6D Pose Estimation DATASETS
Instance Vs. Category
- Instance :
- Instance-level tasks usually treat each object as a class & need an exact 3D model for each object.
- These datasets treat an object as a class and the objects in their test set are seen in the training phrase.
-
Challenges of Instances:
- Viewpoint variability (VP)
- Sampled the test scenes where target objects are located to produce sequences that are widely distributed in the pose space by [0 − 360] degree, [−180 − 180] degree, [−180 − 180] degree in the roll, pitch, and yaw angles, respectively.
-
As the pose space gets wider, the amount of data required for training a 6D estimator increases, in order to capture reasonable viewpoint coverage of the target object.
-
Texture-less objects (TL)
- Texture is important information for RGB cameras, which can capture and represent a scene by 3 basic colors (channels): red, green and blue.
- An object of interest can easily be distinguished from background or any other instances available in the scene, in case it is sufficiently textured.
- Texture on the surface allows to define discriminative features to represent the interested object.
-
When objects are texture-less, this discriminative property disappears, and thus making methods strongly dependent on depth channel in order to estimate 6D poses of objects.
-
Occlusion (O)
- One of the most common challenges observed in 6D object pose estimation.
- Occlusion occurs when an object of interest is partly or completely blocked by other objects existing in the scene.
- Naive occlusion is handled by either modelling it during an off-line training phase or engineering a part-based approach that infers the 6D pose of the object of interest from its unoccluded (occlusion-free) parts.
-
The existence of severe occlusion gives rise false positive estimations, degrading methods’ performance.
-
Severe Occlusion (SO)
-
Clutter (C)
- Clutter is a challenge mainly associated with complicated backgrounds of images, in which existing objects of interest even cannot be detected by naked eye.
- Several methods handle this challenge training the algorithms with cluttered background images.
-
Utilizing background images alleviates the generalization capability of methods, making those data-dependent.
-
Similar-looking distractors (SLD)
- Similar-looking distractors along with similar looking object classes is one of the biggest challenges observed in 6D object pose recovery.
- In case the similarity is in depth channel, 6D pose estimators are strongly confused because of the lack of discriminative selection of shape features.
-
The lacking in shape is compensated by RGB in case there is no color similarity.
-
Multiple Instance (IM)
-
Bin Picking (BP)
-
Category :
- Category-level tasks target at generalization for the unseen objects without exact 3D models.

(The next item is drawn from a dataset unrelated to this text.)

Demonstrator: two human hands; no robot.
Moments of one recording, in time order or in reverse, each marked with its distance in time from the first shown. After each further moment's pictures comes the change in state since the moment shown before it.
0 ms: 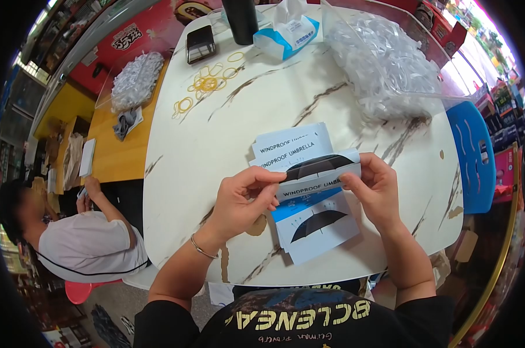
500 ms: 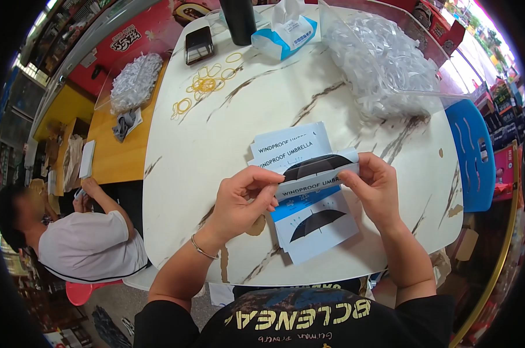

- These datasets treat the objects from the same category as a class, so their test set with unseen objects focuses on evaluation for the generalization ability.
-
Challenges of Category:
- Distribution shift among source and target
- Any 6D pose estimation working at the level of categories is tested on the instances in target domain.
- The objects in the target domain are different than that are of the source domain, there is a shift between the marginal probability distributions of these two domains.
-
Additionally, this distribution shift itself also changes as the instances in the target domain are unseen to the 6D pose estimator.
-
High intra-class variations
- Despite the fact that instances from the same category typically have similar physical properties, they are not exactly the same.
- Texture and color variations are seen in RGB channel, geometry and shape discrepancies are observed in depth channel.
- Geometric dissimilarities are related to scale and dimensions of the instances, and shape-wise, they appear different in case they physically have extra parts out of the common ones.
- Category-level 6D object pose estimators handle intra-class variation during training using the data that are of the instances belonging to the source domain.
Note: instances’ challenges can also be observed at level of categories, but not the other way round.
NOCS: normalized object coordinate space, renders the object’s local XYZ space to RGB with Alpha indicating whether the object exists within the pixel.